> **EXERCISE INSTRUCTIONS**
The whole listing, from first line to last: copy it exactly.

> **DATASET EXTRACT**
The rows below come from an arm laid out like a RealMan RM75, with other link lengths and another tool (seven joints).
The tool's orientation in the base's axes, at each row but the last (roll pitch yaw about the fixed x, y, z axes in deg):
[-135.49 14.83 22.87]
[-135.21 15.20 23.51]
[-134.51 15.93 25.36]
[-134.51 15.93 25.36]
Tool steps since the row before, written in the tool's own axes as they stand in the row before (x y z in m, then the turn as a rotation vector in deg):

> **EXERCISE OUTPUT**
The rows below come from an arm laid out like a RealMan RM75, with other link lengths and another tool (seven joints).
The tool's orientation in the base's axes, at each row but the last (roll pitch yaw about the fixed x, y, z axes in deg):
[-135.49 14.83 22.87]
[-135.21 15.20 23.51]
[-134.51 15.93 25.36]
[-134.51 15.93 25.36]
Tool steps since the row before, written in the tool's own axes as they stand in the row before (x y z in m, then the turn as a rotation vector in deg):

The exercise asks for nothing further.